Work instructions: I'd like the data below restated word for word, with the pictures left out.

(Entries provided begins)

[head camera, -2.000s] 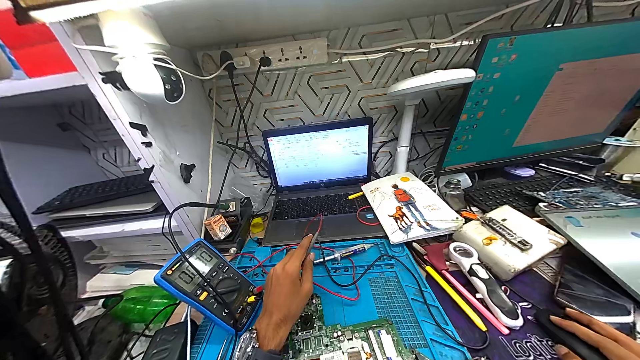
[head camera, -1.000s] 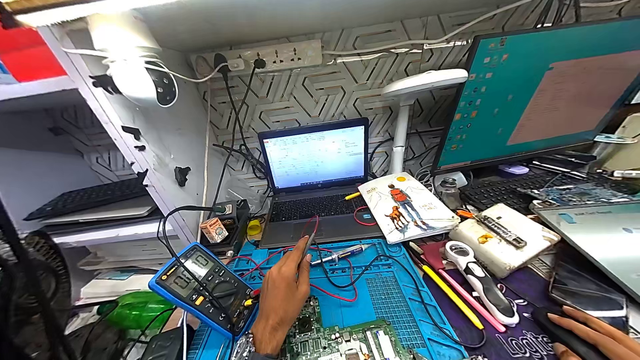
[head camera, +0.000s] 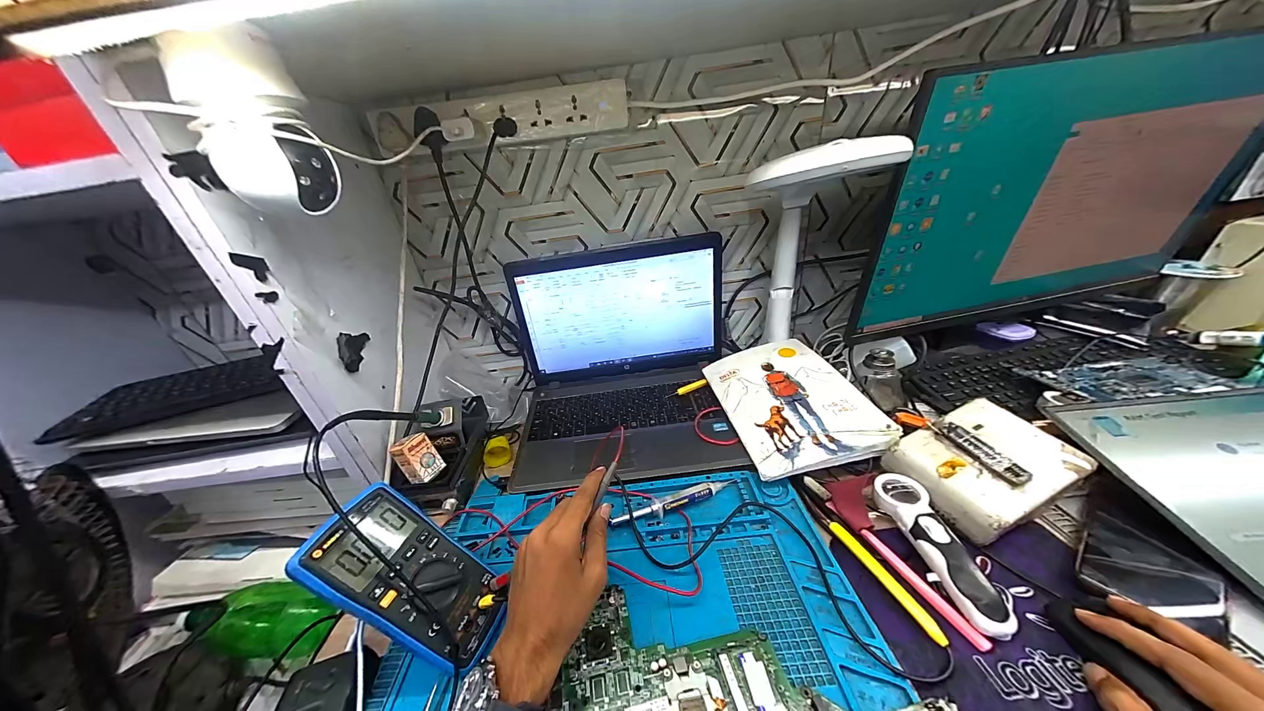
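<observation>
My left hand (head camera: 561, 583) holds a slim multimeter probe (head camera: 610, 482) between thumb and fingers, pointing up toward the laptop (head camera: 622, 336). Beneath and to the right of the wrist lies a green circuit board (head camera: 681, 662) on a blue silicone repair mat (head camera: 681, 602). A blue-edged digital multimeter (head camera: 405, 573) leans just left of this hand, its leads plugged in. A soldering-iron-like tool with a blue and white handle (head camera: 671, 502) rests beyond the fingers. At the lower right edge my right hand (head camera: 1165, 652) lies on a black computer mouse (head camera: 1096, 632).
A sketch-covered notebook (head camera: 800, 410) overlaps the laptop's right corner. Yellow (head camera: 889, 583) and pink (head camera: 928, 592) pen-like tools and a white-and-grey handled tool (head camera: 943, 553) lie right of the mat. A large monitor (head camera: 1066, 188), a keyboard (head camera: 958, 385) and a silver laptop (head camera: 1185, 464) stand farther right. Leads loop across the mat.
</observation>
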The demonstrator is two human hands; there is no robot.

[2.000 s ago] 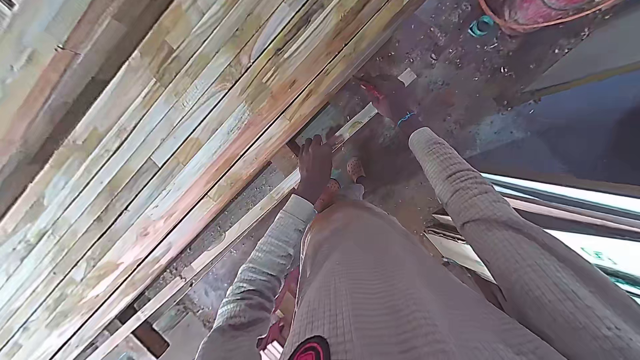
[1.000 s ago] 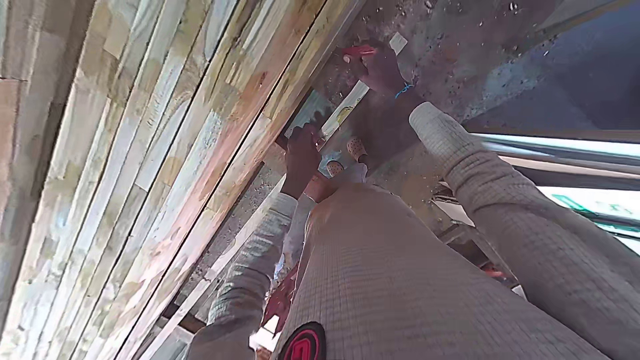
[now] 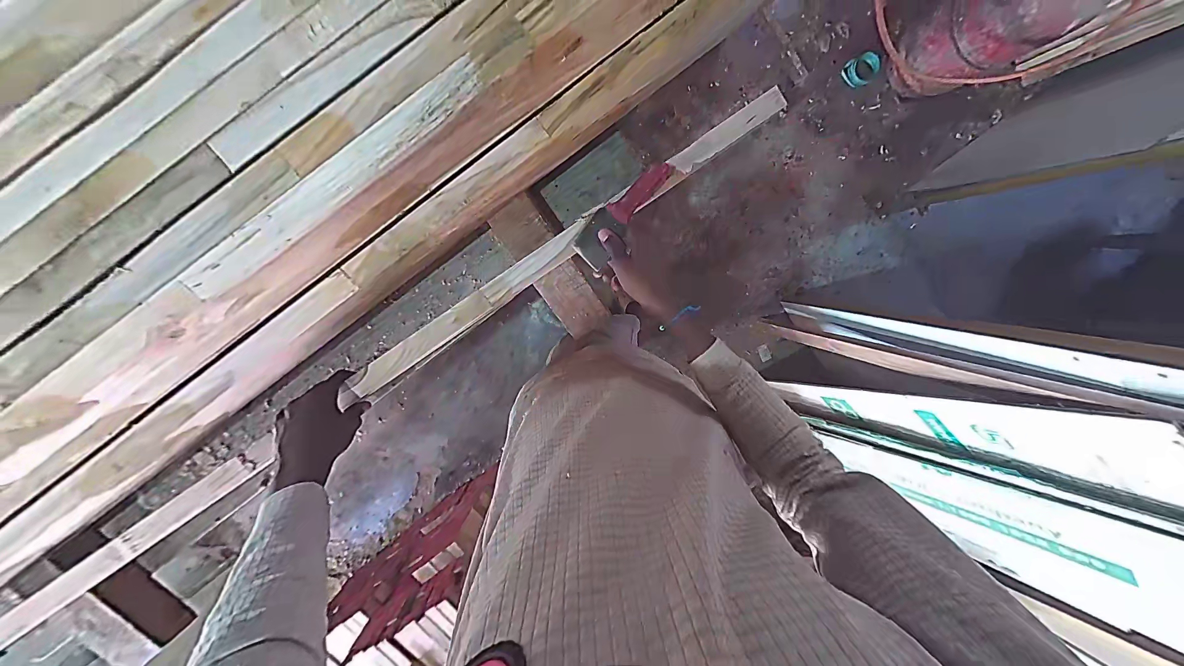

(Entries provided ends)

Reply to the exercise:
[head camera, -2.000s] 
[head camera, -1.000s] 
[head camera, +0.000s] 
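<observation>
My left hand (head camera: 561, 583) holds a slim multimeter probe (head camera: 610, 482) between thumb and fingers, pointing up toward the laptop (head camera: 622, 336). Beneath and to the right of the wrist lies a green circuit board (head camera: 681, 662) on a blue silicone repair mat (head camera: 681, 602). A blue-edged digital multimeter (head camera: 405, 573) leans just left of this hand, its leads plugged in. A soldering-iron-like tool with a blue and white handle (head camera: 671, 502) rests beyond the fingers. At the lower right edge my right hand (head camera: 1165, 652) lies on a black computer mouse (head camera: 1096, 632).
A sketch-covered notebook (head camera: 800, 410) overlaps the laptop's right corner. Yellow (head camera: 889, 583) and pink (head camera: 928, 592) pen-like tools and a white-and-grey handled tool (head camera: 943, 553) lie right of the mat. A large monitor (head camera: 1066, 188), a keyboard (head camera: 958, 385) and a silver laptop (head camera: 1185, 464) stand farther right. Leads loop across the mat.
</observation>
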The demonstrator is two human hands; there is no robot.

[2.000 s ago] 
[1.000 s ago] 
[now] 

The exercise requires no further work.